Your ass may one day save your ass.

It’s once again time for the Ig Nobel Prize, a counterpart to the Nobel Prize which looks for the more unorthodox studies that tend to be overlooked by the more mainstream academic awards. And Japanese researchers are perennial winners of Ig Nobels as a testament to their uncanny ability to find unique solutions such as kissing to alleviate allergies or the stuff that makes banana peels famously slippery as an artificial limb lubricant.

This year the Ig Nobel Prize’s panel of actual Nobel Laureates has honored Takanori Takebe for his groundbreaking research on breathing through your butt. Snicker if you will – I know I did – but this is actually important work that has the potential to significantly reduce human suffering and save lives around the world.

It all began from the discovery that those serpentine bottom-feeding fish known as loaches have the ability to absorb oxygen through their anus… or whatever a loach’s version of an anus is.

▼ I’ve never looked that closely at one.

So, Dr. Takebe thought if loaches can do it, why can’t we? It’s not such a farfetched idea since medicines are often administered rectally to be absorbed into the body. Oxygen ought to be accepted in a similar way, but the question is whether it could be done at a rate that would replace normal breathing.

A relatively large amount of oxygen would need to be injected, but blasting a bunch of air into someone’s butt, funny as that may sound, is impractical and highly dangerous. Instead, Dr. Takebe’s team developed a special fluid that could hold large amounts of oxygen and then deliver it into the anus through a tube, much like an enema.

After testing it on pigs and mice, they found that the animals’ physical condition improved and there were no side effects from this process they call “enteral ventilation via anus” or “EVA” for short.

▼ In this video, Dr. Takebe’s colleague Dr. Gokul Kannan gives more detail on EVA. However, this video is three years old, so some of the information may be outdated.

In case you’re wondering, that is indeed an homage to Evangelion. In the anime, characters submerge themselves in an oxygen-rich fluid very similar to what Dr. Takebe uses while piloting their Eva. Dr.

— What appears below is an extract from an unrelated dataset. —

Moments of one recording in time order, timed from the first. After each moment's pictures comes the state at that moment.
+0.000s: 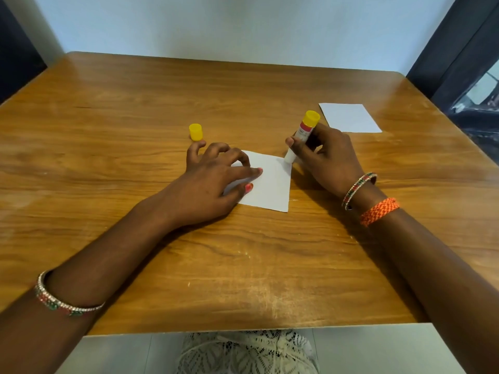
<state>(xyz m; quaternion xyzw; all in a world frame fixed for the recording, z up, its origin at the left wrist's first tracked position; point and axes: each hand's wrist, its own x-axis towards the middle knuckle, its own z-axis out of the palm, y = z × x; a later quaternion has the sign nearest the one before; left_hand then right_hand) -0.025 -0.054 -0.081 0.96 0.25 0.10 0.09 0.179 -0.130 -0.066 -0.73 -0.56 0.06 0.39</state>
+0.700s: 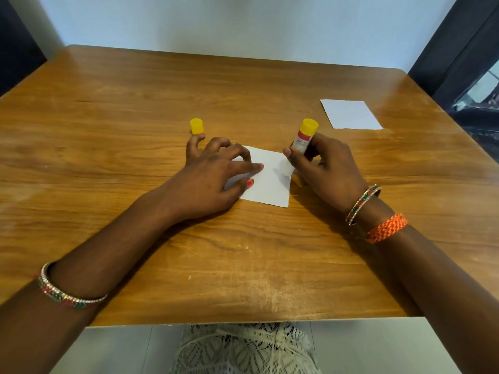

Takebe also named his startup EVA Therapeutics Inc. and in June of this year began his first human trial on a healthy test subject.

If successful this could be a literal lifesaver as a way to deliver oxygen to people with problems such as pneumonia or newborns with respiratory issues. Ventilators have been used in such cases so far, but COVID-19 taught us that alternatives are sorely needed in widespread cases like pandemics when there aren’t enough ventilators to go around.

There’s so much potential in it that some readers of the news online wondered if Dr. Takebe should be in the running for a regular Nobel Prize rather than an Ig Nobel Prize.

“This is pretty important research, isn’t it? It’s for people who can’t breathe.”
“Is this really an Ig Nobel Prize? It should be a Nobel Prize.”
“It seems like this research could have even wider applications…”
“It might be a medical revolution.”
“If this research advances, we could really have that LCL liquid from Evangelion.”
“This is Ig Nobel? It’s an amazing story!”
“So Mario 64 was right when you could breathe with only your lower half out of the water.”
“And all my life people were telling me not to put things up there.”

As mentioned at the beginning of the article a lot of Ig Nobel Prize winners were conducting research with serious and important applications. In that way, it should be considered an honor on par with a Nobel Prize, which tends to turn its nose up at studies involving shoving things up our butts… That and Haruki Murakami.

Hopefully, one day the Ig Nobel Prize will be big enough to have a monetary award on par with the Nobel Prize too. Dr. Takebe received a cash prize of 100 trillion Zimbabwean dollars (US$0.40).